More specifically, the comparator provides a high level signal to the logic circuit only when the level of the output from the microphone (first input to the comparator) is greater than the level of the input to the loudspeaker (second input to the comparator) by a predetermined value, and otherwise produces a low level signal. While the first comparator for comparing the microphone output and the loudspeaker input of the first station is producing a high level signal and the second comparator for comparing the microphone output and loud-speaker input of the second station is producing a low level signal, (namely, while only the user at the first station speaks to the microphone of the first station), the logic circuit controls the first variolosser to be placed in its `first (no attenuation) position` to transmit a voice message from the first station to the second, and controls the second variolosser to be placed in its `third (full attenuation) position`. While both the first and second comparators are producing high level signals (namely, while both the users at first and second stations speak to the microphones at an appropriate sound level), the logic circuit controls both of the first and second variolossers to be placed in their `second (half the full attenuation) position`.

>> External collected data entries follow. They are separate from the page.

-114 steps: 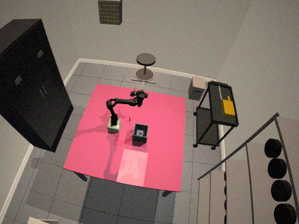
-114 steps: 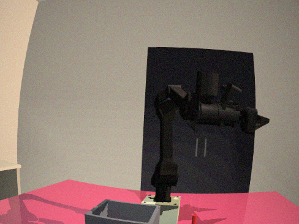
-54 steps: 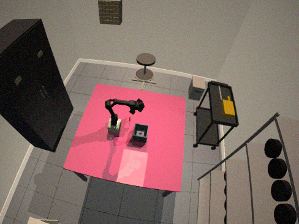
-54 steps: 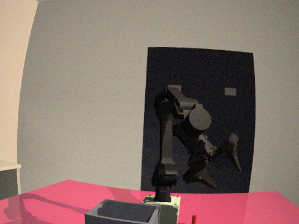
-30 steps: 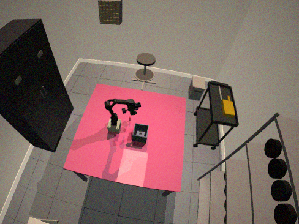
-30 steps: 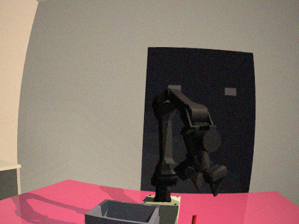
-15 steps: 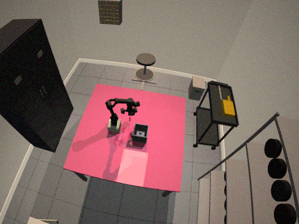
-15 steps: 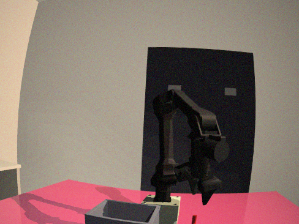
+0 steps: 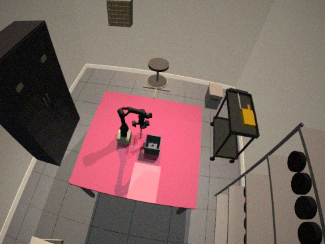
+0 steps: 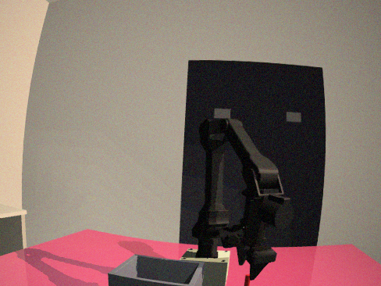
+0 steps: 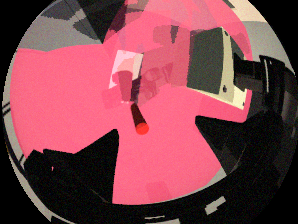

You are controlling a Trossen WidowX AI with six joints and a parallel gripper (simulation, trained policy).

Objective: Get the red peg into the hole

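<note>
My gripper tip is now 40 mm above the red peg and 20 mm short of it. The rest, counted from my gripper tip: plate: 190 mm to the right, 160 mm ahead, 40 mm below.
</note>
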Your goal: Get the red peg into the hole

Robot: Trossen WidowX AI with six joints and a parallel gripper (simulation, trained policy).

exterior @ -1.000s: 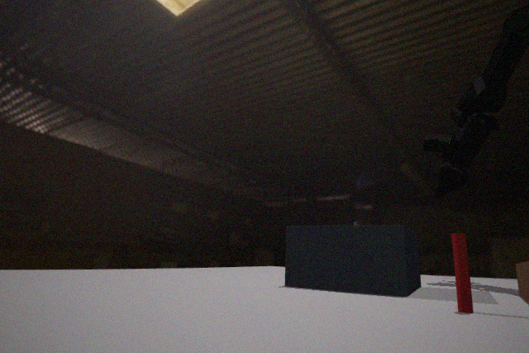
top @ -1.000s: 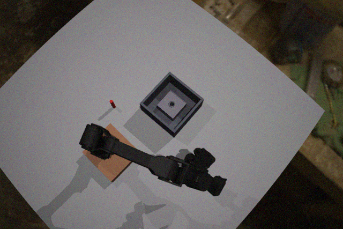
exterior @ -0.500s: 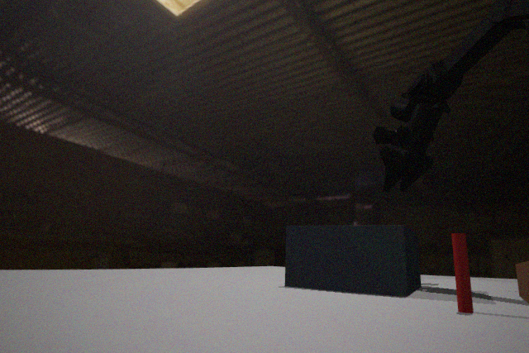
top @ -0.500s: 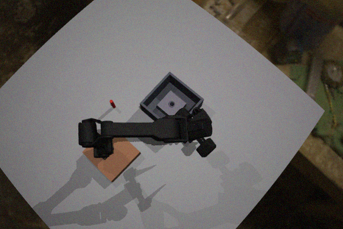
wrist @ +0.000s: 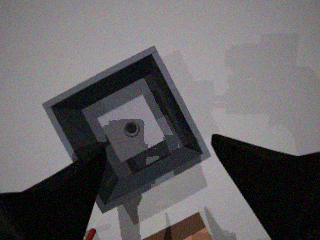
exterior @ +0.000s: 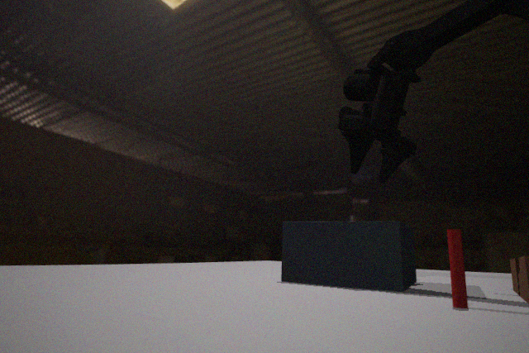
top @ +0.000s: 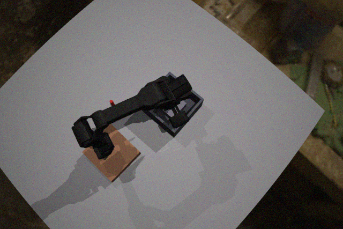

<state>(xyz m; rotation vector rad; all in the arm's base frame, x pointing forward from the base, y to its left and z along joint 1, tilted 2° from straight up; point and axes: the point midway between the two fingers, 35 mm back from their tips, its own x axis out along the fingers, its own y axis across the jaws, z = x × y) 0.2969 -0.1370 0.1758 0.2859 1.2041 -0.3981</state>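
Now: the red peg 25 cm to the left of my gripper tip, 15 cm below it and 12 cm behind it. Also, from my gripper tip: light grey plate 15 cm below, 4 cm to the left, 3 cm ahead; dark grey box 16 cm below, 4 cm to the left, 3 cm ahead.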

Such arrangement and control makes it easy to insert a new voice message by the user at one station while the other user at the other station is transmitting a message because the comparator is arranged to compare the output from the microphone with the input to the loudspeaker of the same station.
However, the inserted new voice message is transmitted to the other station with a relatively restricted level of sound during the transient, simultaneous or full duplex voice communication mode of operation, because both of the variolossers introduce half the full attenuation in the voice signals in this mode. Furthermore, a closed loop for voice signals is formed. In order to avoid howling, the overall gain for the closed loop must be less than the value of gain defining a critical oscillation condition. These restrictions on the amplitude of voice signals during such transient, simultaneous voice communication make it difficult to obtain a sufficiently high level of sound at the output of a loudspeaker. Consequently, the listener often cannot perceive or hear the voice information clearly.
A delay element comprising a waveshaping circuit is interposed between the voice signal pick-up point and the control input to the comparator. The delay element delays the switching of a variolosser. Accordingly, the beginning portion of a voice message is not transmitted from one station to the other.
In general, it is desirable that voice switching control system for controlling loudspeaker type stations satisfy the following requirements:
(1) no howling,
(2) a high level of sound at the output of the loudspeaker of the station,
(3) easy to interrupt the voice message from the other station and to insert and transmit a new message from one station to the other, and
(4) little or no risk of malfunction due to ambient noises around the station.
However, each of the above requirements conflicts with one or more of the others to some extent as discussed above. All the prior art systems represent a compromise between these rather conflicting requirements, and leave room for improvement.
It is highly desirable that the voice switching control system be applicable to a telephone conference communication system including at least three loudspeaker type stations by which a conference is held.